• **GOAL OF THE EXERCISE**: Find all lines with the word "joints" in the material, then copy them.

• **DATA LISTING**:

* * * * * * *

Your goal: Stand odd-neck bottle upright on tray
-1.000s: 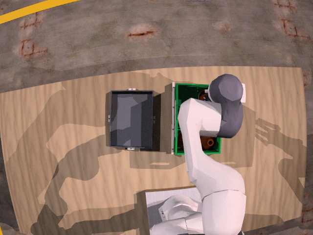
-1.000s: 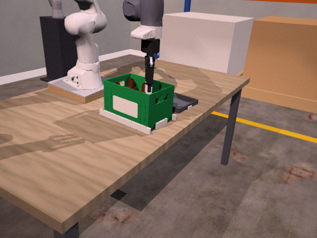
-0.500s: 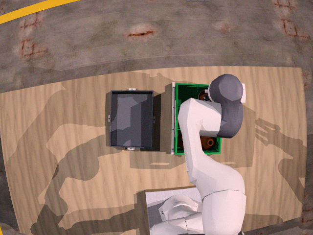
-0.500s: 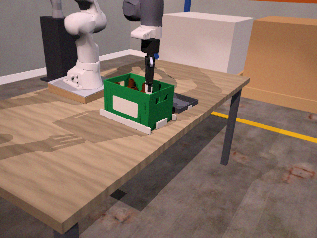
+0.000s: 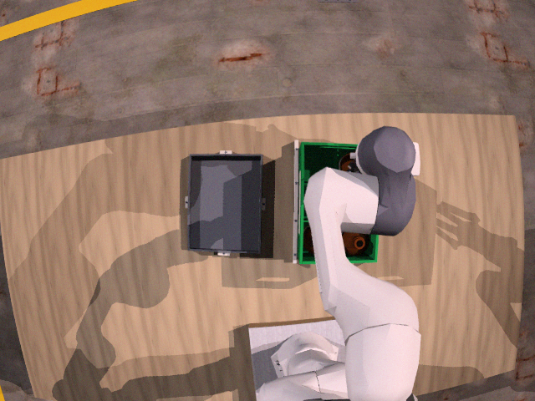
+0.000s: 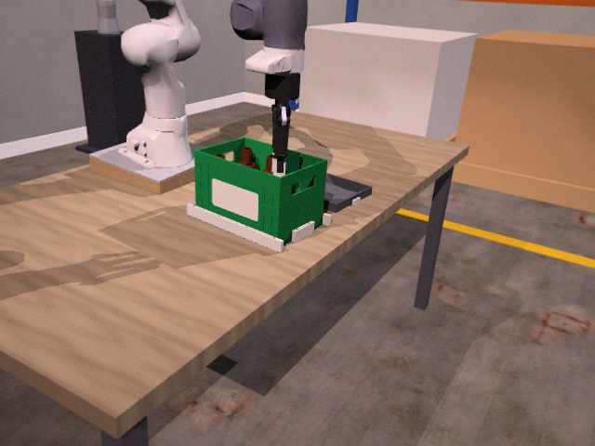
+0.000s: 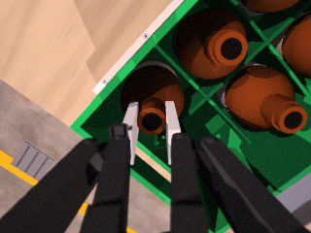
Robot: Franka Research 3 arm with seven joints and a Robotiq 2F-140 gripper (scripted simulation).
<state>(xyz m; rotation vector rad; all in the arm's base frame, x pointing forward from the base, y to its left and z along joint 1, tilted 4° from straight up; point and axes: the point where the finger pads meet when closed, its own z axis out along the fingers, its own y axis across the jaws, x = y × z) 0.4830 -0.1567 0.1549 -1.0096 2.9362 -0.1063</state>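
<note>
Now: hand 90 mm above the brown bottle. Round my hand: dark grey tray 330 mm to the left, 160 mm below, 60 mm behind; then green crate 90 mm below, 80 mm behind, 50 mm to the left.
</note>
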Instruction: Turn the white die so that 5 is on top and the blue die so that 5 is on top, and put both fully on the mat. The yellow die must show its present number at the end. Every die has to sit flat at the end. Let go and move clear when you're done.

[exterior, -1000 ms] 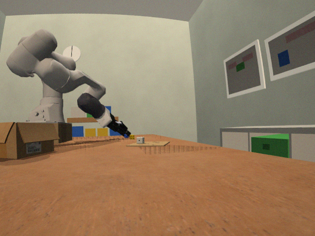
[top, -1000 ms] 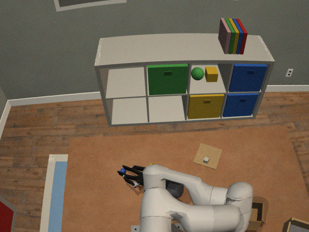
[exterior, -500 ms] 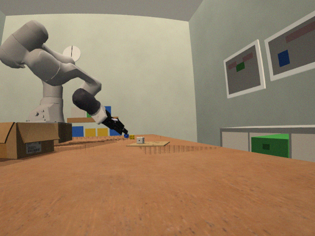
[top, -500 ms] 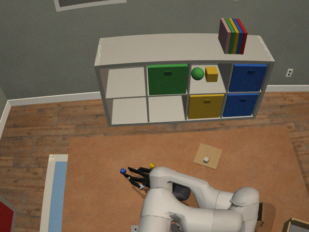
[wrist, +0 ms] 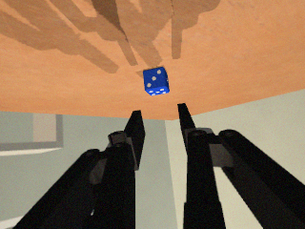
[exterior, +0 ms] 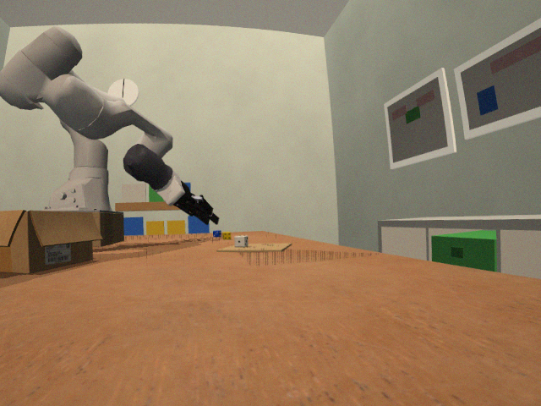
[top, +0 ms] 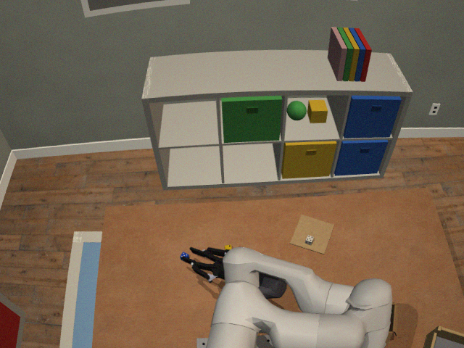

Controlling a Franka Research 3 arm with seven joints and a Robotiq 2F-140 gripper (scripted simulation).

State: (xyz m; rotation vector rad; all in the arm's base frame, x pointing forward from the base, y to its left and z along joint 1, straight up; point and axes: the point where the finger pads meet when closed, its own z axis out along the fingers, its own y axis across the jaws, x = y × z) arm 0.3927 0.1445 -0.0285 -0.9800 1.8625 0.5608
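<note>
The blue die lies 60 mm below my hand, 40 mm to the left of it and 30 mm ahead of it. Also, from my hand: tan mat: 440 mm to the right, 120 mm ahead, 70 mm below; then yellow die: 120 mm to the right, 60 mm below, 60 mm ahead; then white die: 420 mm to the right, 90 mm ahead, 60 mm below.
</note>
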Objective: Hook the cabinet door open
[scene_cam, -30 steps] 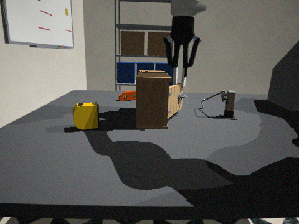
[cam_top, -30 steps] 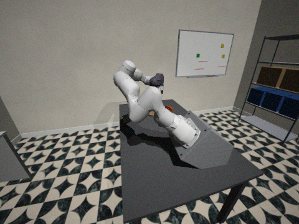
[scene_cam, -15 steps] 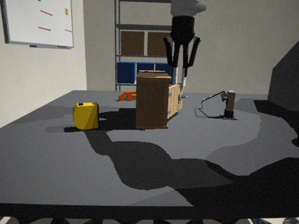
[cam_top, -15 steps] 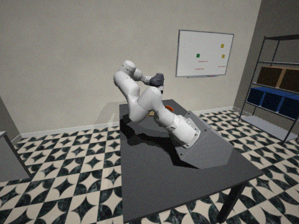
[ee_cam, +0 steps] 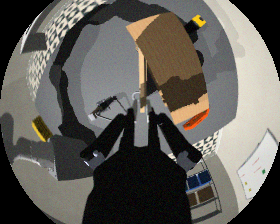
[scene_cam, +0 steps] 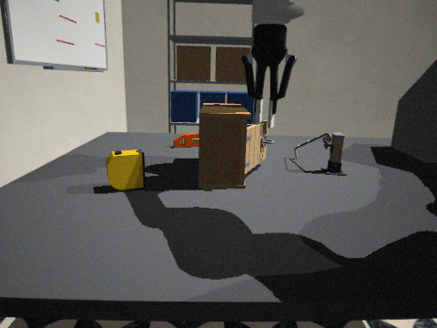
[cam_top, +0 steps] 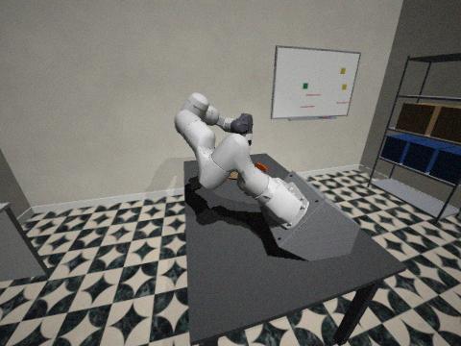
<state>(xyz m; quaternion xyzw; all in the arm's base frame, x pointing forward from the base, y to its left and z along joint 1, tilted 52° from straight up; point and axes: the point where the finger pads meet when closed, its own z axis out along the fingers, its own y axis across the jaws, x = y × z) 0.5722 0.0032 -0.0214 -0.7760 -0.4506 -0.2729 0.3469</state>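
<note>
The cabinet door is 2 cm ahead of my hand, 7 cm to the left of it and 7 cm below it. Round my hand: yellow tape measure 30 cm ahead, 16 cm to the left, 10 cm below; then orange level 18 cm ahead, 21 cm to the right, 12 cm below.
</note>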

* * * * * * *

• **WRITTEN SOLUTION**:
Robot: Franka Research 3 arm with seven joints and a Robotiq 2F-140 gripper (scripted simulation).
Controlling a Franka Research 3 arm with seven joints and a Robotiq 2F-140 gripper (scripted simulation).

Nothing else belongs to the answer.